* **TASK DETAILS**
Keep only the lines from the start of the data through the line containing "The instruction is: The", and output them exactly.

* **ENTRIES SHOWN**
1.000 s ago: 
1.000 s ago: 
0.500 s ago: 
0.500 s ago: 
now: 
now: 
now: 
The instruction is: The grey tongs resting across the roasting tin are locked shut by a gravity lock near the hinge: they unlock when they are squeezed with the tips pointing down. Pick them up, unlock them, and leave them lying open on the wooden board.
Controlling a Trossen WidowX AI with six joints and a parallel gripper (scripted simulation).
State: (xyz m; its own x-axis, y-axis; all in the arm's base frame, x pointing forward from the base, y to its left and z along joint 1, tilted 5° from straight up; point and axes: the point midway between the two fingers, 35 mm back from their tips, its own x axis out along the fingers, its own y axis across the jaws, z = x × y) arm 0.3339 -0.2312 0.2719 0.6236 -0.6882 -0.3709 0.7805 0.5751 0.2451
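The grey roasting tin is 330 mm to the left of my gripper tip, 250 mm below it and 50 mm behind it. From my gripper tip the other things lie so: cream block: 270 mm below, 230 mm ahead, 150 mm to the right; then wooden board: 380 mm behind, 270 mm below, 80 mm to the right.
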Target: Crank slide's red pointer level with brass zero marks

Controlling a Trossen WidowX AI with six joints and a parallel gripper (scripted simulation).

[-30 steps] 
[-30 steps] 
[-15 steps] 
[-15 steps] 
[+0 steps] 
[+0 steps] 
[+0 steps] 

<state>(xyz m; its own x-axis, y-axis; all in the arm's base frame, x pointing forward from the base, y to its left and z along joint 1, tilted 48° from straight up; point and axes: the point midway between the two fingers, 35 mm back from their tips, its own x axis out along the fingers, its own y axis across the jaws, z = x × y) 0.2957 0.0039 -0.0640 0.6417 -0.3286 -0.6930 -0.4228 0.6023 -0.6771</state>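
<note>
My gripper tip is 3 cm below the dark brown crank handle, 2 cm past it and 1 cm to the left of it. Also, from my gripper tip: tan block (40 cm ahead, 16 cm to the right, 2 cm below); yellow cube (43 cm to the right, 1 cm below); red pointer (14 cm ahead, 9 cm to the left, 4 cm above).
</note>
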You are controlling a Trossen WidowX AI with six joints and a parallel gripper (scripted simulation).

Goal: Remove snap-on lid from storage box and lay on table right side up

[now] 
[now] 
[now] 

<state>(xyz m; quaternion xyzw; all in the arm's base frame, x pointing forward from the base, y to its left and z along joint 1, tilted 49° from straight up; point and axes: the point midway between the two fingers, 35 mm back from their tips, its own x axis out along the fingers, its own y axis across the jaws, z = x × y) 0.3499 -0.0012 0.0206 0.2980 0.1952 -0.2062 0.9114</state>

* **RESPONSE**
1.000 s ago: 
1.000 s ago: 
0.500 s ago: 
0.500 s ago: 
now: 
now: 
now: 
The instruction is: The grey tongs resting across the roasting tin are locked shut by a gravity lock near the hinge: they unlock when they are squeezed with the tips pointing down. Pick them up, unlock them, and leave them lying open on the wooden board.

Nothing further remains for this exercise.